Project security

Open a project from unknown sources

When you open any project, IntelliJ IDEA immediately lets you decide how to handle a project that contains unfamiliar source code.

Every time you open a project for the first time, the IDE shows the Trust Project dialog. This helps to ensure that the project is safe to perform the following actions:

You can select one of the following actions:

• Preview in Safe Mode: in this case, IntelliJ IDEA opens the project in Safe Mode, meaning you can browse the project's sources, but there are restrictions in executing code, performing build-related activities, and running scripts.

  For more information about Safe Mode preview limitations, refer to Safe mode preview limitations.

  IntelliJ IDEA notifies you about Safe Mode on top of the editor area. You can click the Trust project link and load your project at any time.

• Trust Project: in this case, IntelliJ IDEA opens and initializes the project, resolves project plugins, adds dependencies, and enables all IntelliJ IDEA features.

• Don't Open: in this case, IntelliJ IDEA cancels the action.

Safe mode preview limitations

If you open a project in Safe Mode, the following limitations will apply:

• The Gradle, Maven, or sbt import: for a project that contains any build tool, the importing process is disabled. So, no build scripts are executed and no dependencies are resolved.

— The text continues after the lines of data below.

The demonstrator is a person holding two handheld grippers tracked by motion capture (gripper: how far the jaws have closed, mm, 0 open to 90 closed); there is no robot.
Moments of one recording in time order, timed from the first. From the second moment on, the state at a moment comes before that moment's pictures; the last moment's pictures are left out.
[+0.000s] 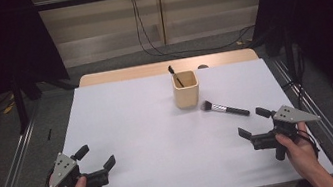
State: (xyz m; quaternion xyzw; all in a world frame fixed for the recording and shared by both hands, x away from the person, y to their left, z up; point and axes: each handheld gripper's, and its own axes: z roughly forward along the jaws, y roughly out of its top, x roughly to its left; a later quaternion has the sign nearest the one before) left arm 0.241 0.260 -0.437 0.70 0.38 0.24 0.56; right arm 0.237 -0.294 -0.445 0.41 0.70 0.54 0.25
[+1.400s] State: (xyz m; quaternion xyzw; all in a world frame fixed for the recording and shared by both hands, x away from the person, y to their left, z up) left arm 0.244 0.262 -0.439 0.70 0.38 0.23 0.56; right arm 0.313 -0.284 -0.418 0.42 0.71 0.51 0.24
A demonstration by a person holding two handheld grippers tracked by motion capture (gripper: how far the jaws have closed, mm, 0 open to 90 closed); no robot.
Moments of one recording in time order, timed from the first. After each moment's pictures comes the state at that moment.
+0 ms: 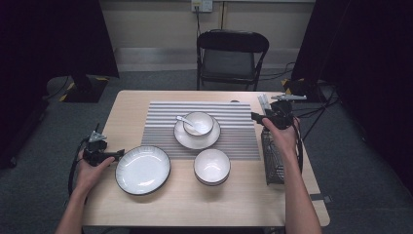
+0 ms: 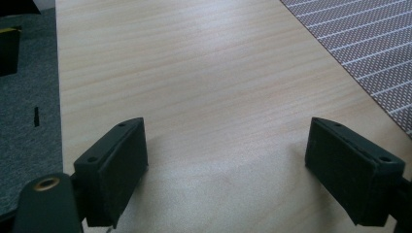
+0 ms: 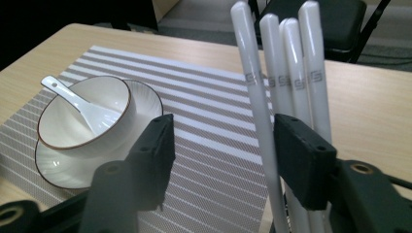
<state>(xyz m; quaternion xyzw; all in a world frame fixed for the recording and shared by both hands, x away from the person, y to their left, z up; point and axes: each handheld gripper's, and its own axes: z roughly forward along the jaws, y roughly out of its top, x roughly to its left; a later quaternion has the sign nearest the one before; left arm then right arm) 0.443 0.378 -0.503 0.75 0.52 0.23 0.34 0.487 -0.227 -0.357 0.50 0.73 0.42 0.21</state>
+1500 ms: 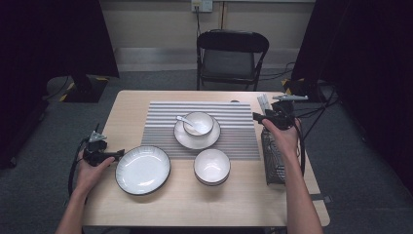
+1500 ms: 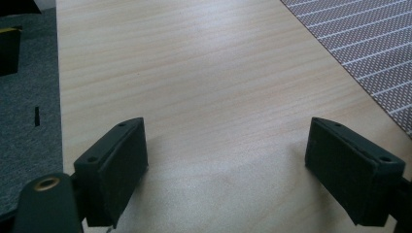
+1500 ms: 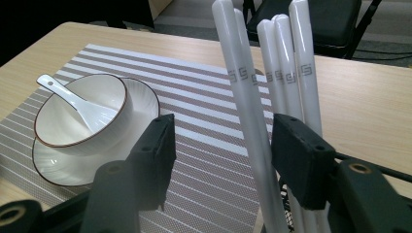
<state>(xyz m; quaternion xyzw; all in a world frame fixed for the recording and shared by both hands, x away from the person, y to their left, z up) 0.443 0.378 -0.503 0.75 0.52 0.23 0.34 0.485 -0.229 -0.356 0.51 0.72 0.42 0.21</state>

• Startup tasks: any scripts or tasks that are executed during the opening process are disabled.

• VCS support: VCS support is fully disabled.

• GDSL scripts: any Groovy DSL scripts will not be executed.

• File Watcher scripts will not wake up and run corresponding tools.

Trusted locations

You can configure what sources IntelliJ IDEA should consider safe and load such projects automatically during the opening process.

You can add your home directory to the trusted locations to disable IntelliJ IDEA's warnings about untrusted projects.